De terugkeer van Magda naar het ouderlijk huis, waarmee de roman begint, is een van de vele spiegelbeelden waarin het teloorgegane ideaal van de christelijke geloofsgemeenschap verschijnt op de wijze van karikatuur. Zeer toepasselijk heet het eerste deel dan ook ‘Valse lente’. Het is Pasen, het kerkelijke feest waarop men Jezus' opstanding uit de doden herdenkt. Bij de poort van de Doornenhof houdt Magda de wacht, als was ze een gebeeldhouwde engel bij de ingang van een grafakker. Gijselhart zelf neemt haar uit de verte waar, en vergelijkt zijn huis met een tombe. Tonia, een passerende buurvrouw, spreekt over de woning als ‘een gepleisterd graf’, daarmee de bewoordingen herhalend die Jezus gebruikt om de schijnheilige schriftgeleerden aan de kaak te stellen. Om haar vader uit zijn slaap te wekken heft Magda tot driemaal de kreet ‘Lamzak’ aan, wat doet denken aan de door Jezus gebezigde formule bij het opwekken van de in zijn graf rustende Lazarus: ‘Lazarus, komt uit!’
Dergelijke allusies op van oorsprong bijbelse teksten vormen een stilistische en thematische ondersteuning van het inzicht dat met de geloofsgemeenschap ook de geloofsbeleving,
| |
| |
compleet met liturgie, dogma's, sacramenten en geheiligde teksten, is uitgehold en gefossiliseerd. In de verwoording van dit inzicht slaat de ironie niet zelden om in sarcasme. Wanneer het bruidspaar Scott en Liliane met hun drie uitverkoren gasten te zamen zijn, rept de verteller van een ‘Tobiasnacht’, daarmee verwijzend naar de bijbelse figuur die de eerste drie nachten van zijn huwelijk kuis wilde blijven, om zo een boze geest uit te drijven. Teksten uit het boek Tobias komen wel voor in de misliturgie ten behoeve van bruid en bruidegom. Hier is echter geen sprake van kuisheid, maar van de weerzin die de homoseksuele Scott jegens de consumering van zijn huwelijk voelt.

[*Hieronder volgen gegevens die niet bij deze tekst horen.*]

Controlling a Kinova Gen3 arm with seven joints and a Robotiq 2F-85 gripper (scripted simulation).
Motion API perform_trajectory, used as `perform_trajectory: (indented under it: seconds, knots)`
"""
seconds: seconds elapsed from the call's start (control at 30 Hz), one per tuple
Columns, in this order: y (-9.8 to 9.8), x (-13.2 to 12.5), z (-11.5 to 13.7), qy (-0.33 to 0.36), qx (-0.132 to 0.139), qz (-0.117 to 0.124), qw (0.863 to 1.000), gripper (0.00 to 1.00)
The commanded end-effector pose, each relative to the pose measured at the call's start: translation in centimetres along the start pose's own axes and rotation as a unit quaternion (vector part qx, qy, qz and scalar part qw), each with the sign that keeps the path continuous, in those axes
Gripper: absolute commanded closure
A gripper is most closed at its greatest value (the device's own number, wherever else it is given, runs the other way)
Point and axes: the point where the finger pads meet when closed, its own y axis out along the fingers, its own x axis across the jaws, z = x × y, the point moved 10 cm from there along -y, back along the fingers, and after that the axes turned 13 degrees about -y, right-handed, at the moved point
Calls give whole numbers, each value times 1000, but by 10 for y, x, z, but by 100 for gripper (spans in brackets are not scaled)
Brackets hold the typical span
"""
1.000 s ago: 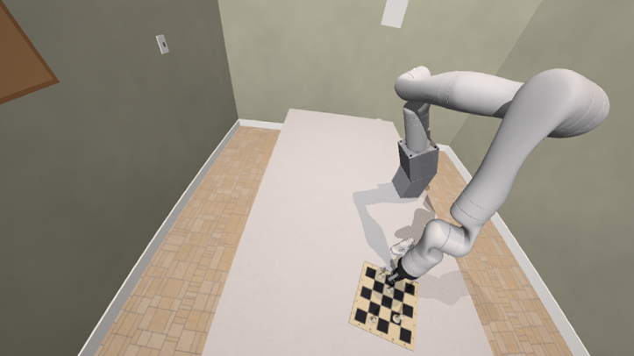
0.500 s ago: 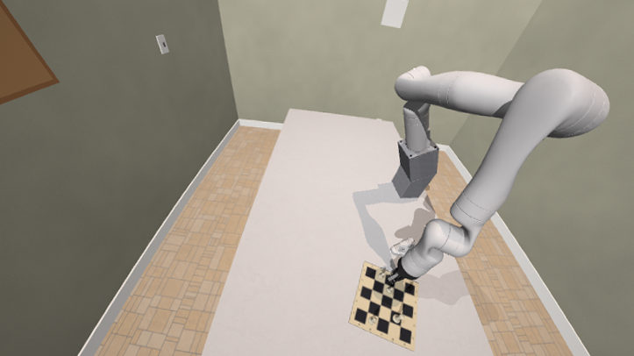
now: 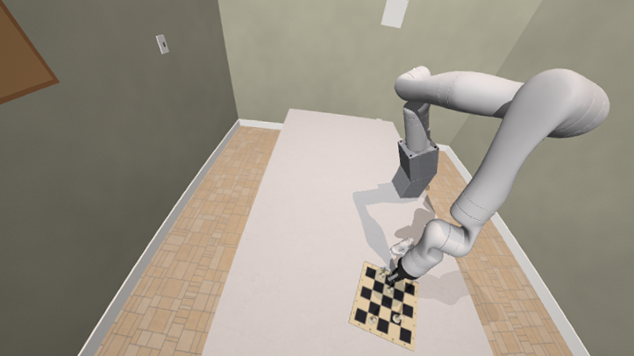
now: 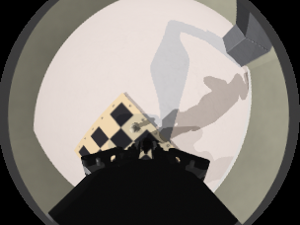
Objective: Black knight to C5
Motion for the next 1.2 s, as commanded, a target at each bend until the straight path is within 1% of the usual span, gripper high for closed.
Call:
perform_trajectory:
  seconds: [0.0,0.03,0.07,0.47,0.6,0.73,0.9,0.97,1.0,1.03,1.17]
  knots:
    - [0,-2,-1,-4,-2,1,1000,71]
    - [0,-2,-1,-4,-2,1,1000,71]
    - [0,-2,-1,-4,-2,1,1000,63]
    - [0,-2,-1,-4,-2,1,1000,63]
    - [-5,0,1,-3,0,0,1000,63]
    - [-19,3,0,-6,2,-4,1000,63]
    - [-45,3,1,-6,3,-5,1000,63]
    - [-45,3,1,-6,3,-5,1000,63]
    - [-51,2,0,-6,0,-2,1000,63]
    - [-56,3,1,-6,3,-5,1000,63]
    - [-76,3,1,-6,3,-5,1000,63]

De ironisering van bijbel en liturgie is maar één kant van de zaak. De wijze waarop Kellendonk citaten uit het Oude en Nieuwe Testament in zijn eigen romanstructuur heeft verwerkt, sluit aan bij een beproefde traditie van bijbelexegese die al sinds de vroeg-christelijke periode bekend is als de typologie. Het gaat hier om een op coherentie gerichte manier van lezen en interpreteren waarbij de zogenoemde ‘typen’ of ‘figurae’ een netwerk van betekenisvolle analogieën vormen. Een voorbeeld ter verduidelijking: het belangrijke type van de verlossing komt voor in de oudtestamentische verhalen over de ark van Noach, het offer van Abraham, de uittocht van het Joodse volk uit Egypte, en zo verder, om ten slotte te culmineren in de lijdensgeschiedenis van de evangeliën. Elk type kent zijn antitype. Wanneer Adam type is, is Christus antitype. Eva staat tegenover Maria, het aardse Jeruzalem tegenover het hemelse, zondeval tegenover kruisdood, schepping tegenover Laatste Oordeel.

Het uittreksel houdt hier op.